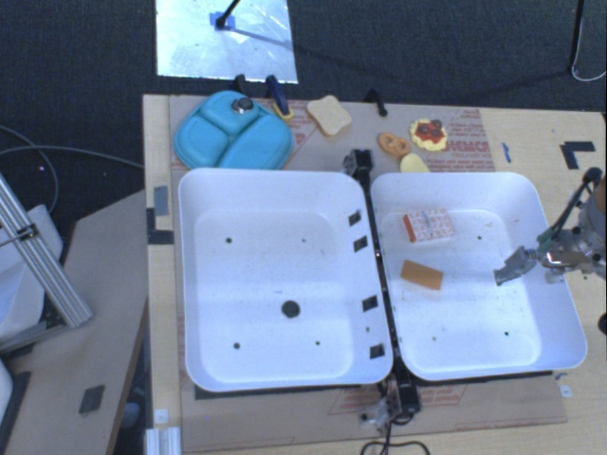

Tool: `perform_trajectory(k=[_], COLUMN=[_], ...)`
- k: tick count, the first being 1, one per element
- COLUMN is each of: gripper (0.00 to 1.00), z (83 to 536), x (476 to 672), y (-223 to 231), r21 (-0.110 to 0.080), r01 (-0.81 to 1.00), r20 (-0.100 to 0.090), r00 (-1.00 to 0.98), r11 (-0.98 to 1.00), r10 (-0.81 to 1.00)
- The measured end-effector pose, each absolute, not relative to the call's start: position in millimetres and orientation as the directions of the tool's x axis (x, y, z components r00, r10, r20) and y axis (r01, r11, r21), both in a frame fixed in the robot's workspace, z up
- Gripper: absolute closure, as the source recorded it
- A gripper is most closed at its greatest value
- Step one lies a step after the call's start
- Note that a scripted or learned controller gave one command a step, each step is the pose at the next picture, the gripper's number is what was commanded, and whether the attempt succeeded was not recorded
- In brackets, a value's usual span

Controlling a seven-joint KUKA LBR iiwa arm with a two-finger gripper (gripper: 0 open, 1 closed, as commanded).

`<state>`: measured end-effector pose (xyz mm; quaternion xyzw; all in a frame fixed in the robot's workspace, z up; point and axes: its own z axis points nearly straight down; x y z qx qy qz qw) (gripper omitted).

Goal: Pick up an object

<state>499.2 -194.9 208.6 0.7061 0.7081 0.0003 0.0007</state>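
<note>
Camera view: the gripper (512, 268) hangs over the right bin (555, 344), near its right wall.
Gripper state: I cannot tell.
Orange block (422, 275): in the right bin, left of the gripper, long axis nearly pointing toward it.
Patterned box (428, 225): just above the block.

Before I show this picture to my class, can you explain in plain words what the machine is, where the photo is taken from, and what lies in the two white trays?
The photo comes from one fixed camera above a bench, looking down at a slant. The machine is a robot arm reaching in from the right. Its gripper hangs over the right-hand bin's right side. Nothing shows between its fingers.

The right-hand bin holds a small orange block and a red and white box. The left-hand bin holds a small dark disc.

Behind the bins lie a blue divided plate, a toy slice of bread and a few other small toy foods.
</note>
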Motion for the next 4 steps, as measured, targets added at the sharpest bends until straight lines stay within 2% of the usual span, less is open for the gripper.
perform_trajectory(k=[1,2,3,4], gripper=[0.00,0.00,0.00,0.00], z=[81.9,87.6,88.2,89.6], x=[504.1,514.3,532.6,493.6], y=[-150.7,-162.7,-207.2,-207.7], r21=[0.012,0.004,0.010,0.019], r01=[1.000,1.000,1.000,1.000], r20=[-0.006,0.004,-0.001,-0.007], r00=[-0.007,-0.003,-0.002,-0.001], r11=[0.007,0.003,0.002,0.001], r10=[1.000,1.000,1.000,1.000])
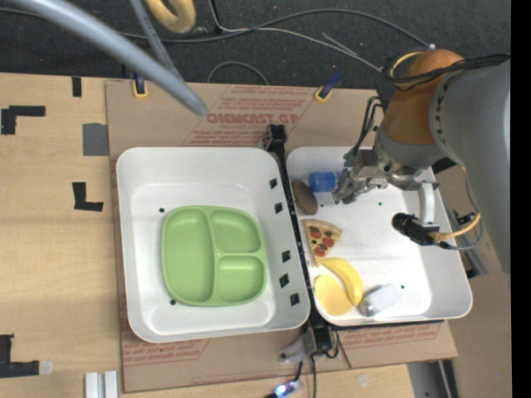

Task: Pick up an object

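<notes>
My gripper (347, 191) hangs low over the back left part of the right bin (440, 259), just right of a small blue block (322, 181). A brown rounded piece (304, 197) lies against the bin's left wall below the block. A pizza slice toy (321, 237) lies further forward, then a yellow banana (344, 279) on a yellow disc (330, 297), and a grey-white block (379, 298) at the front. Nothing shows between the gripper's tips.
The left bin (141, 181) holds a green divided plate (214, 254). The arm (431, 106) comes in from the right over the right bin's back edge. A black cable connector (415, 226) hangs beside the wrist. Cardboard lies under both bins.
</notes>
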### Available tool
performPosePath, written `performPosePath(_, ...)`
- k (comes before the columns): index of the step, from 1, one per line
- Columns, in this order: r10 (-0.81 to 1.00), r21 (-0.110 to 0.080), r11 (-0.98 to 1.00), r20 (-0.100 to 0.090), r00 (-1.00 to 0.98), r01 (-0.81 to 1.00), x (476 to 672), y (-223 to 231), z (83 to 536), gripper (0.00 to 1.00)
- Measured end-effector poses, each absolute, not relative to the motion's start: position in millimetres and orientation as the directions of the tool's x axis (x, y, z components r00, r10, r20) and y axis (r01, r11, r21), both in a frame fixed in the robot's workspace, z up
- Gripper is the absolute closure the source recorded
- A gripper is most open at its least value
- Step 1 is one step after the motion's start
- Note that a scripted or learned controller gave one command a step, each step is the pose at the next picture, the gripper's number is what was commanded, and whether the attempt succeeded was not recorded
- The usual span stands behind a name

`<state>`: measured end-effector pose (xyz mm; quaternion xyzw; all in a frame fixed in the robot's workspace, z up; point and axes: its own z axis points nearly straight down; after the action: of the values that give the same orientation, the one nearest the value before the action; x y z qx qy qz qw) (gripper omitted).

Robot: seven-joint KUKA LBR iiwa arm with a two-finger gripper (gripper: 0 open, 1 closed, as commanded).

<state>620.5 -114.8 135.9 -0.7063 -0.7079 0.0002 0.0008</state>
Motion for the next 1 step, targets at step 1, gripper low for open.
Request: performPosePath(1,1.000,-0.002,0.002,0.001,-0.002,1.000,621.5,-114.0,175.9,1.00)
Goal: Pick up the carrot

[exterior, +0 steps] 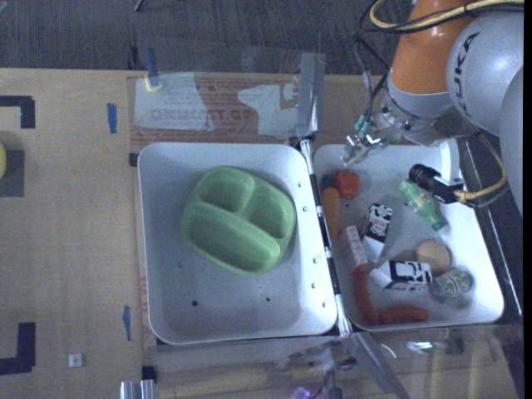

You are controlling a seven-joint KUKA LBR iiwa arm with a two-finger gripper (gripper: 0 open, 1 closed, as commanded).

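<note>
The carrot (332,207) is a short orange piece lying against the left wall of the right bin (486,260), near its far left corner. A red rounded item (347,183) touches its far end. My gripper (363,146) hangs above the bin's far left corner, a little beyond and to the right of the carrot and apart from it. Its two fingers stand spread with nothing between them.
The right bin also holds a green bottle (422,203), two black-and-white cartons (379,221) (409,274), a tan round item (434,256), a can (453,285), a red stick pack (355,248) and red sausages (402,314). A green divided plate (239,219) lies in the left bin (166,289).
</note>
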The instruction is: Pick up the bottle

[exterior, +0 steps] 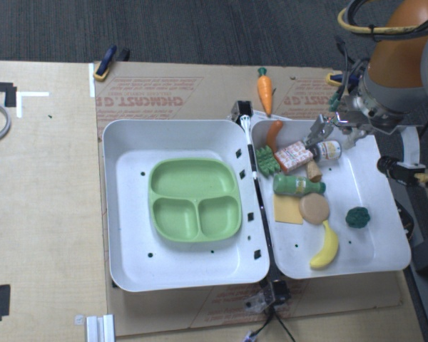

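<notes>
Green bottle (297, 185) lies on its side in the right bin (385, 251), near the bin's left wall, touching the yellow cheese slice (288, 210) below it. Gripper (321, 135) sits above the bin's far edge, beside a small jar (329, 150) and red carton (294, 156); finger state cannot be determined. Left bin (121, 212) carries a green divided tray (195, 199).

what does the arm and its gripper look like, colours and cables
The arm is grey with a rounded orange section at its top, above the wrist. A black cable with a yellowish edge loops over that orange part. The gripper is bare grey metal with small dark fittings, and a spot of green and yellow sits on the wrist's left side.
</notes>
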### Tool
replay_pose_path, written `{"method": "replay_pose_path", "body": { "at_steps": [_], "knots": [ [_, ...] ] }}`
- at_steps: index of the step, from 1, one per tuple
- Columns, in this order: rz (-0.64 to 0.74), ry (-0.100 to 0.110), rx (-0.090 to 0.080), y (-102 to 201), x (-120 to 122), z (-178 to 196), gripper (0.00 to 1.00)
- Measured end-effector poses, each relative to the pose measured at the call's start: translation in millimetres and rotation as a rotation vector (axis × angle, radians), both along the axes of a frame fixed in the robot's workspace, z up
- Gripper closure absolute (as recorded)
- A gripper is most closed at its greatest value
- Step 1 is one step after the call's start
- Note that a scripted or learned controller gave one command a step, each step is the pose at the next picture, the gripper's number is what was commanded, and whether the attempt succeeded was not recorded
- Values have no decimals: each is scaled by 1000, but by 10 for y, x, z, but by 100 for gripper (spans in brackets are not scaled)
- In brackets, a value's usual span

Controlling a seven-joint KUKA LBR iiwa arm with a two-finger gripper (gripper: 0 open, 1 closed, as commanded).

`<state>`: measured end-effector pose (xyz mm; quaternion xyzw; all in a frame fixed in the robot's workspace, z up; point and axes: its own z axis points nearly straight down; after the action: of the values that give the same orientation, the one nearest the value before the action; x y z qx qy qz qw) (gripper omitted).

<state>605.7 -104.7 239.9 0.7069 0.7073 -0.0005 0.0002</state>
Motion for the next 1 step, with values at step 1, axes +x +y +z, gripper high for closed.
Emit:
{"method": "replay_pose_path", "body": {
  "at_steps": [1],
  "knots": [
    [1,-1,-1,-4,4,96,100]
  ]
}}
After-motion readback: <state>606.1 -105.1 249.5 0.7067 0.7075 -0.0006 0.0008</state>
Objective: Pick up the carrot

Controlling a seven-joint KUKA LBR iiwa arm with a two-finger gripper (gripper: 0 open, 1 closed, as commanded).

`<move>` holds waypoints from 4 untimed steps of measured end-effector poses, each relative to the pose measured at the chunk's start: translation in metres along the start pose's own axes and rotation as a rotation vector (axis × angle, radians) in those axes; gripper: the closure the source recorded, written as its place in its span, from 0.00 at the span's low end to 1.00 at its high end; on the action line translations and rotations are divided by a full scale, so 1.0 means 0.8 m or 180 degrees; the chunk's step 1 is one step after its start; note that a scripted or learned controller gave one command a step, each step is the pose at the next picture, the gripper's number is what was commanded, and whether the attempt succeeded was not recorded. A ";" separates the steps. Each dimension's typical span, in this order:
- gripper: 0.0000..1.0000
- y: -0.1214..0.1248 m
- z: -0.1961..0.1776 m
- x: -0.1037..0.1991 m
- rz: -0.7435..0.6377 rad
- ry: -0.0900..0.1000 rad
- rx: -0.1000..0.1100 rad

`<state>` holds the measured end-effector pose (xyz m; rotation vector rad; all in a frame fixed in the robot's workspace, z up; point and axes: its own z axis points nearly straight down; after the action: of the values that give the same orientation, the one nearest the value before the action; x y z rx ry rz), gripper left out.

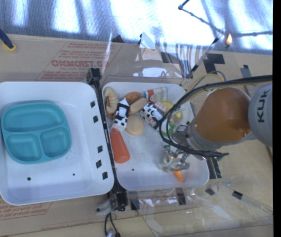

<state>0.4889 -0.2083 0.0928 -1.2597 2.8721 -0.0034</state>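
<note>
A: Spanning the scene is the tabletop (41, 58), brown with red print, and on it sit two white bins side by side. What is in the left bin (12, 181)?

B: A teal divided plate (35, 131) with three compartments, lying flat toward the bin's left half.

A: And the arm?

B: The grey arm (224, 117) with its orange band reaches in from the right and hangs over the right bin's (140, 177) near right corner.

A: What lies in that bin?

B: A red-orange bottle-shaped toy (119, 145) along the left wall. Behind it is a cluster: a cow-patterned carton (121, 114), a second black-and-white carton (151, 114), a tan round piece (135, 126) and a bagel-like ring (111, 100), all close together.

A: The claw (172, 163)?

B: It is low over the bin floor; whether it is wide or narrow cannot be told.

A: The carrot (179, 175)?

B: A small orange piece at the claw's tip, by the bin's front wall; whether they touch is unclear.
</note>
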 end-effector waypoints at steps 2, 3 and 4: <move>1.00 0.000 -0.013 -0.004 -0.0020 -0.0014 0.0014; 0.00 0.000 -0.013 -0.004 -0.0019 -0.0013 0.0011; 1.00 -0.001 -0.026 -0.008 -0.0039 -0.0032 0.0033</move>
<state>0.4938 -0.2040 0.1135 -1.2717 2.8522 -0.0118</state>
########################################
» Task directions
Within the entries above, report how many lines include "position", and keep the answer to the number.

» Answer to this problem
2